**THE TASK**
If a picture appears, leave it out, and reproduce exactly the lines from the start of the listing below through the one bearing "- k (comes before".
══ RECORDS FOR THIS EXERCISE
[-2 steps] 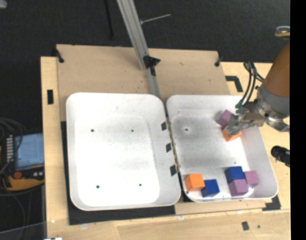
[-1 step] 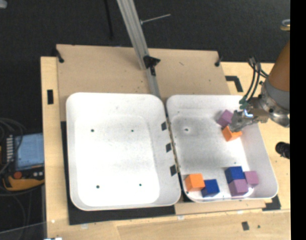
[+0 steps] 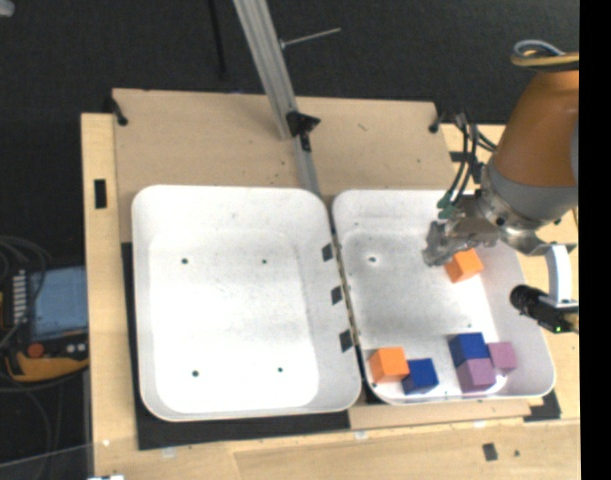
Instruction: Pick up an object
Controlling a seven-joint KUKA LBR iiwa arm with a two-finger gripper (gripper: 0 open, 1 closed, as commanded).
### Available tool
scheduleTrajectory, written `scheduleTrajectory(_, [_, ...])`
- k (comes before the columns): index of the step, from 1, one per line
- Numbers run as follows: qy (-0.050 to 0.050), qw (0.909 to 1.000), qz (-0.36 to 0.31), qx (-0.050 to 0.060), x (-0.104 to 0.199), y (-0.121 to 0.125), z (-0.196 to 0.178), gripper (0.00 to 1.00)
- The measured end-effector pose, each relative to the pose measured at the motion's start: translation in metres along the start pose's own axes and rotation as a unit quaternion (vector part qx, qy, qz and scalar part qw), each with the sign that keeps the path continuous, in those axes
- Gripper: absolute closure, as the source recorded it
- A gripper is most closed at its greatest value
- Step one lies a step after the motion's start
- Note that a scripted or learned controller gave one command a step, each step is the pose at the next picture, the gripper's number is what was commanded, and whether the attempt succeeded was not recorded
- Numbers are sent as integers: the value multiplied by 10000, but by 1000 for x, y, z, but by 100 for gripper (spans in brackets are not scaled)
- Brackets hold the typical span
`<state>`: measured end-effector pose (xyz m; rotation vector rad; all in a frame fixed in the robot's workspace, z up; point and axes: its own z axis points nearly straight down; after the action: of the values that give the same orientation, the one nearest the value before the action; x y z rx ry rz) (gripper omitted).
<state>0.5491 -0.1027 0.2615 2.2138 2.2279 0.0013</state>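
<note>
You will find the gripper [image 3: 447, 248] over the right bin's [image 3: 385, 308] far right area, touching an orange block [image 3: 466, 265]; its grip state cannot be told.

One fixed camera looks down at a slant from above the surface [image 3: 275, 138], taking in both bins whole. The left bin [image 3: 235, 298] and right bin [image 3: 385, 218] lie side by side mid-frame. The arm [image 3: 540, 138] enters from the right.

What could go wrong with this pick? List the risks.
1. The gripper sits at the edge of the small orange block, not centred on it, so it may push the block aside.
2. The remaining blocks crowd the near rim of the right white bin; the two purple cubes touch, which invites double contacts.
</note>
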Motion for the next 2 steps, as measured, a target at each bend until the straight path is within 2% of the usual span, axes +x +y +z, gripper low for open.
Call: scheduleTrajectory(2, [-1,10000,8,4,84,-17,15,100])
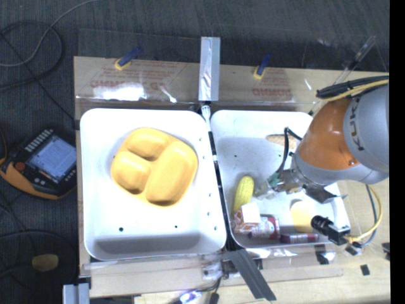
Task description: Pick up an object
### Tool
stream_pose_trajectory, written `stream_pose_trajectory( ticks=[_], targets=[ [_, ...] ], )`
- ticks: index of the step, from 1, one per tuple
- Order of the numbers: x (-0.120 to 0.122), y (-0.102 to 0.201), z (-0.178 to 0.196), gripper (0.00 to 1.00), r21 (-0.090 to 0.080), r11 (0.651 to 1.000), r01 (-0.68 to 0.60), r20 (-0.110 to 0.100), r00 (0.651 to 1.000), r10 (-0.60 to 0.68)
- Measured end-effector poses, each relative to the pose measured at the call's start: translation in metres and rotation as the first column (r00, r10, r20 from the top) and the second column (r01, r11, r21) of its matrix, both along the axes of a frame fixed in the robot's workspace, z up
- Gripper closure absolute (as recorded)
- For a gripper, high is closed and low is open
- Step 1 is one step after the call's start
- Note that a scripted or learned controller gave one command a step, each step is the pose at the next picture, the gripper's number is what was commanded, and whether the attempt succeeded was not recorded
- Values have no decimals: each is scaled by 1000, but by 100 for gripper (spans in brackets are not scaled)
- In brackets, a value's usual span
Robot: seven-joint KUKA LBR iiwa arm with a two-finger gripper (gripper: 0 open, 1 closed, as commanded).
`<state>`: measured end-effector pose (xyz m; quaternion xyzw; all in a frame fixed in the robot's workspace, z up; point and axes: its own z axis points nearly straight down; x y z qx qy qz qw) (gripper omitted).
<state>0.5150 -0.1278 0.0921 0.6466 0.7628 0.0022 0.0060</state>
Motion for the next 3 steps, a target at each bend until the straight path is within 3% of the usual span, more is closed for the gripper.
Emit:
stream_pose_trajectory(
  ticks=[1,2,3],
  targets=[
    [2,1,-1,0,-1,1000,-2,4,1000,2],
    [65,23,-1,0,-1,986,-167,3,986,167],
    [3,16,-1,0,-3,975,-223,3,975,223]
  ],
)
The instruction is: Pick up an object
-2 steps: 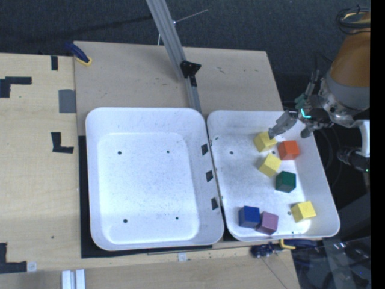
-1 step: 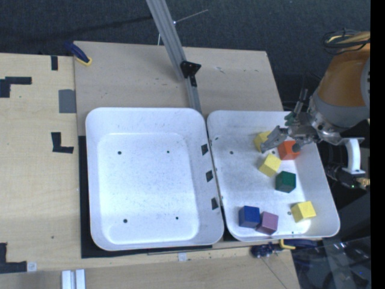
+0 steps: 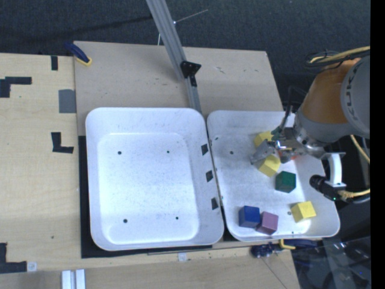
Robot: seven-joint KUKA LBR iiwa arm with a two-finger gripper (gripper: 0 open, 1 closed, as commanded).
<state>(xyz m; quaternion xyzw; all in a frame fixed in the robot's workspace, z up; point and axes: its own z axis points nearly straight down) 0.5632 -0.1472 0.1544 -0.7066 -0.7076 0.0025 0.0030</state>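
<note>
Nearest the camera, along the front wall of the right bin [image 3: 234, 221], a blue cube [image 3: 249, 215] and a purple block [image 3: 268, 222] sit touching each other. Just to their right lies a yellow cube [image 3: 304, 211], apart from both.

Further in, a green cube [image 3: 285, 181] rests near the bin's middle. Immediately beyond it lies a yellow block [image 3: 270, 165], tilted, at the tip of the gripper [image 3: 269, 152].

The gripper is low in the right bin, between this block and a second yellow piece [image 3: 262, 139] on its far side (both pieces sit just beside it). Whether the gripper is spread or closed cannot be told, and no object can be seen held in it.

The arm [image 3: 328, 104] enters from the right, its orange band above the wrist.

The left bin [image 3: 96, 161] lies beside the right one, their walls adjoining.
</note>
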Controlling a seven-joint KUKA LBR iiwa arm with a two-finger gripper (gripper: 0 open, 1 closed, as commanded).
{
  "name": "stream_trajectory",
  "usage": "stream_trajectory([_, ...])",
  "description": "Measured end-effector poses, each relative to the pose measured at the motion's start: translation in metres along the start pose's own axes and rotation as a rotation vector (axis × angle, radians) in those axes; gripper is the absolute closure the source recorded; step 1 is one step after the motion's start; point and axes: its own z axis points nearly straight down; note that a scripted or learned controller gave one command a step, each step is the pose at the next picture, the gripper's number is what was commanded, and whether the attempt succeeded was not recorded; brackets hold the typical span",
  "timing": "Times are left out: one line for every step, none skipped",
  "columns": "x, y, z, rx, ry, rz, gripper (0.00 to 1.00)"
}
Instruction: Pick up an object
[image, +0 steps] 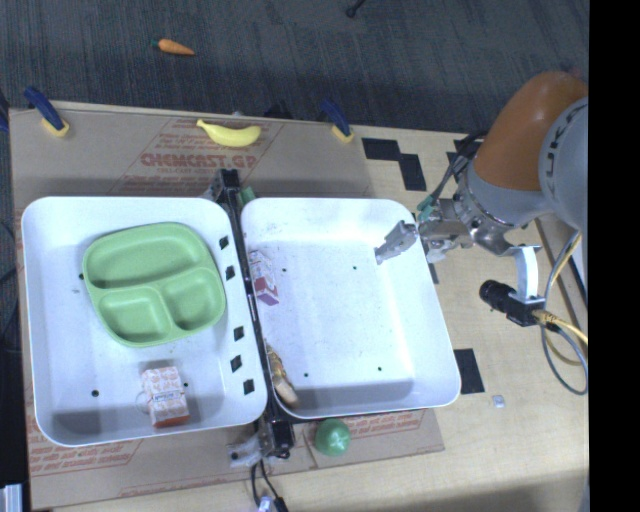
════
**WRITTEN SOLUTION**
[-2 steps] 
[-1 step] 
[+0 steps] 
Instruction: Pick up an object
Controlling a seven-joint KUKA LBR iiwa arm with a two-finger gripper (gripper: 0 open, 1 closed, as commanded).
### Available tool
scheduleTrajectory, written `scheduleTrajectory(_, [_, ...])`
- k (comes before the columns): index of the step, from 1, one per line

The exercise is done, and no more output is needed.